VIDEOL'INFLATION DÉFIE LE NGALAX PASCAL
Malgré des hausses de prix atteignant 50% sur certains ingrédients essentiels, les familles s'organisent et s'adaptent, bien décidées à ne pas laisser les contraintes économiques compromettre ce pilier du vivre-ensemble islamo-chrétien

À la veille du Vendredi saint, les familles sénégalaises ont préparé activement à célébrer Pâques avec le traditionnel ngalax, véritable symbole du vivre-ensemble entre communautés musulmanes et chrétiennes.
Le ngalax, préparation sucrée composée de pâte d'arachide, de pain de singe (bouye) et de tchakri (céréales), est devenu au fil du temps bien plus qu'un simple dessert. C'est le symbole du partage interreligieux qui caractérise le Sénégal. "On a grandi comme ça. Si c'est le ngalax, on bascule sur le ngalax, si c'est la Korité, c'est la Korité", témoigne un membre d'une famille mixte.

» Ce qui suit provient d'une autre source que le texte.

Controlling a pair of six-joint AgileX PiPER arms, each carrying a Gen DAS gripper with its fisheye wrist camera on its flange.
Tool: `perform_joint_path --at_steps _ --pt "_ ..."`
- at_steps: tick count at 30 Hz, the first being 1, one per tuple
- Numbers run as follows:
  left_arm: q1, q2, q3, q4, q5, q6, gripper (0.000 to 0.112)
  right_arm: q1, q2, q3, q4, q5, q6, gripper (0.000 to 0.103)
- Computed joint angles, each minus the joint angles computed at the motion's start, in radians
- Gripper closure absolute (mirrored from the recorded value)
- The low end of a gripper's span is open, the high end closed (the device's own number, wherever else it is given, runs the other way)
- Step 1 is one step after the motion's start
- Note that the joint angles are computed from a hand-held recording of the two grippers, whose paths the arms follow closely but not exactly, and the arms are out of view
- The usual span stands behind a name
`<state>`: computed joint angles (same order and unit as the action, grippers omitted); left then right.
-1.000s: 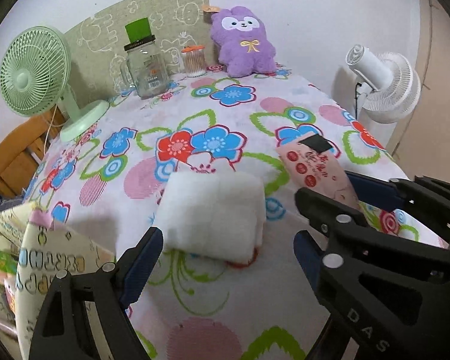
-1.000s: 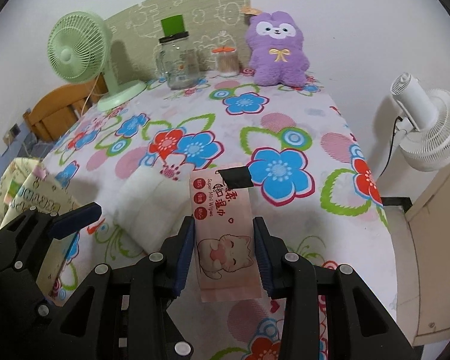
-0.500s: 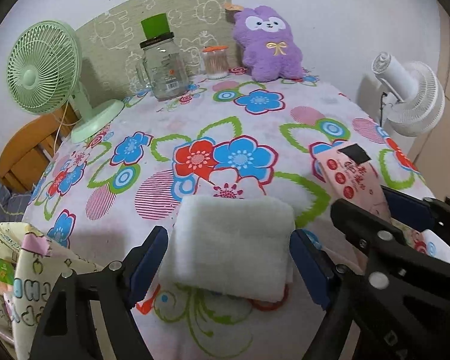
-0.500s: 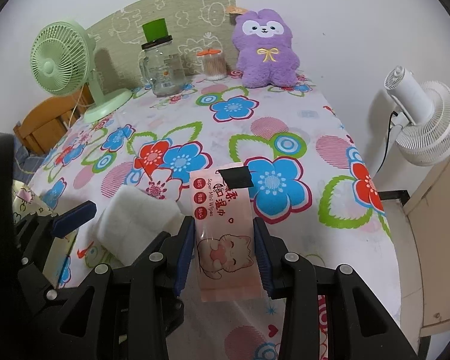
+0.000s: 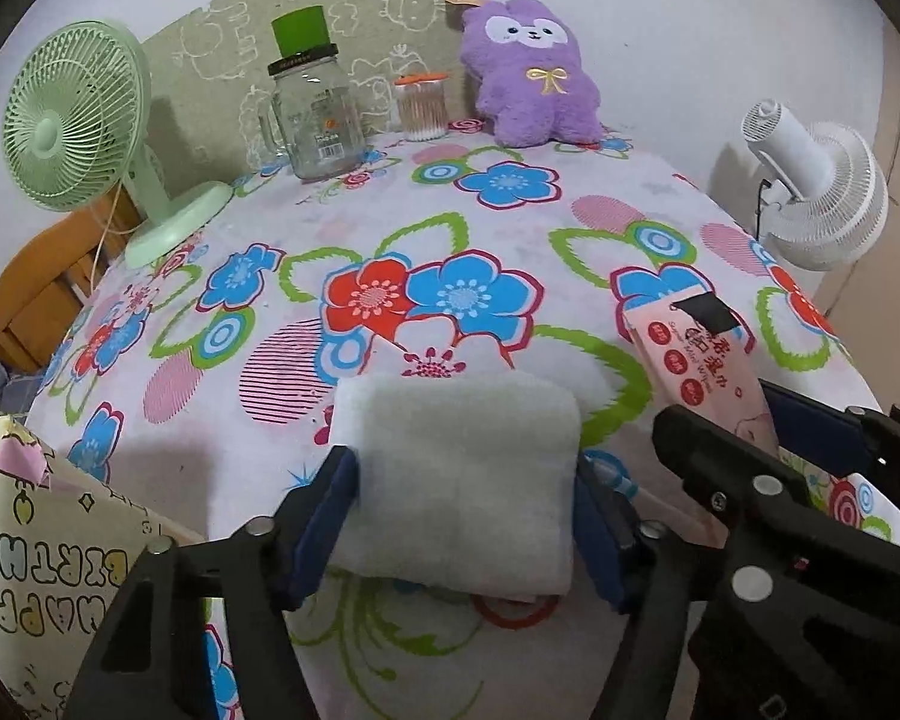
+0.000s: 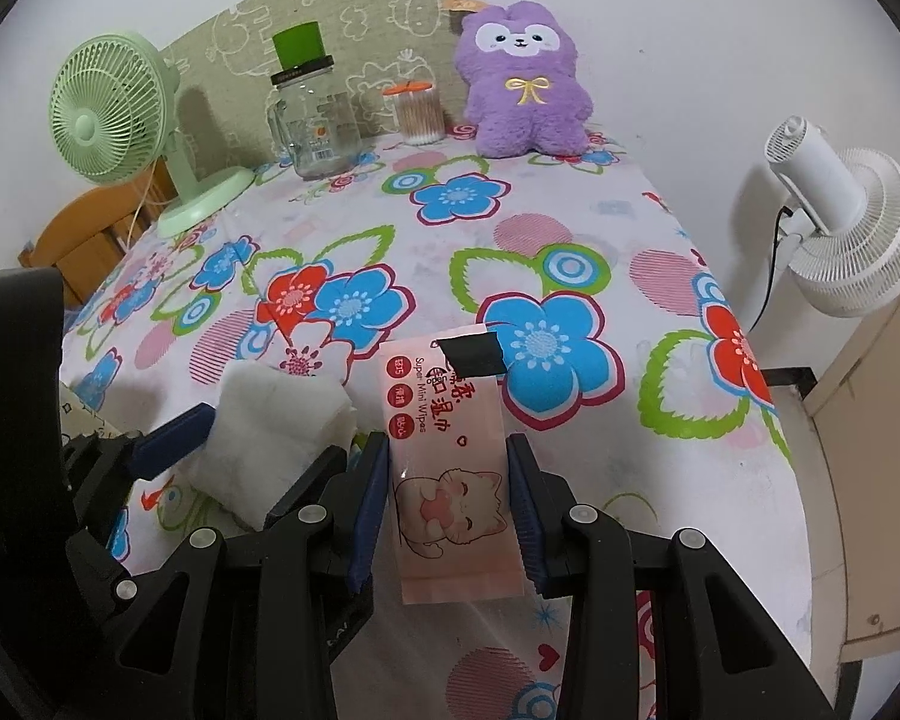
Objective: Organize soft objects
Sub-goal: 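Grasp the white pad with left tool while right tool holds the wipe pack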
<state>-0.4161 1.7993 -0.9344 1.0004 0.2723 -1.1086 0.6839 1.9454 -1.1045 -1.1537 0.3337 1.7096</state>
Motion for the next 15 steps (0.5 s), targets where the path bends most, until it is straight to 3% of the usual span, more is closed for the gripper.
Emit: perform_joint_path --at_steps 3,5,8,15 --pt "-0.011 -0.013 0.017 0.047 0.003 -0.041 0.058 0.006 -0.003 0.006 -0.001 0.009 0.010 0.062" --pt "-0.034 -0.022 0.033 0.136 0.026 -0.128 0.073 0.007 -0.005 0.012 0.004 0.012 0.012 0.062" --pt "-0.050 -0.029 0.049 0.199 0.045 -0.186 0.082 0.008 -0.013 0.030 -0.001 0.012 0.026 0.062" --pt "-0.040 -0.065 0.069 0.065 0.027 -0.058 0.093 0.037 -0.040 0.057 -0.030 0.031 0.069 0.062"
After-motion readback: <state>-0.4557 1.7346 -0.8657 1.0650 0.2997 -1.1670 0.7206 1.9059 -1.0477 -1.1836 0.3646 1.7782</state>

Malgré l'augmentation significative des coûts des ingrédients à l'approche des fêtes, la tradition perdure. Le sac de pain de singe (50 kg) est passé de 15 000 à 17 500 francs CFA, tandis que la pâte d'arachide (20 kg) a augmenté de 20 000 à 30 000 francs CFA. "Il faut avoir un grand cœur pour gérer vraiment", confie une préparatrice qui admet avoir pensé que "cette année ça n'allait pas marcher".
La confection du ngalax est devenue un rituel familial où musulmans et chrétiens se retrouvent. "Nous venons la veille chahuter, déconner et tout préparer en famille", explique l'un des participants. Ces veillées qui durent souvent jusqu'au petit matin sont des moments privilégiés d'échange et de convivialité.
Si traditionnellement chaque famille apportait son propre récipient, la pratique a évolué. Aujourd'hui, les hôtes investissent dans des pots en plastique jetables, représentant une dépense supplémentaire pouvant atteindre 100 000 francs CFA. "Moi, le plaisir c'est de le partager quand chacun vient chercher son petit 'gamel'", témoigne une cuisinière.
Malgré les difficultés économiques et l'évolution des pratiques, le ngalax reste un élément incontournable des célébrations pascales au Sénégal. "C'est une bonne tradition de partager. Chaque année on fait le ngalax impérativement", affirme un habitant. Cette préparation continue d'incarner les valeurs de partage et de cohésion sociale qui font la spécificité du modèle islamo-chrétien sénégalais.
À l'heure où les défis économiques pèsent sur les ménages, le ngalax demeure un rappel puissant de l'importance du vivre-ensemble et de la préservation des traditions qui unissent plutôt que de diviser.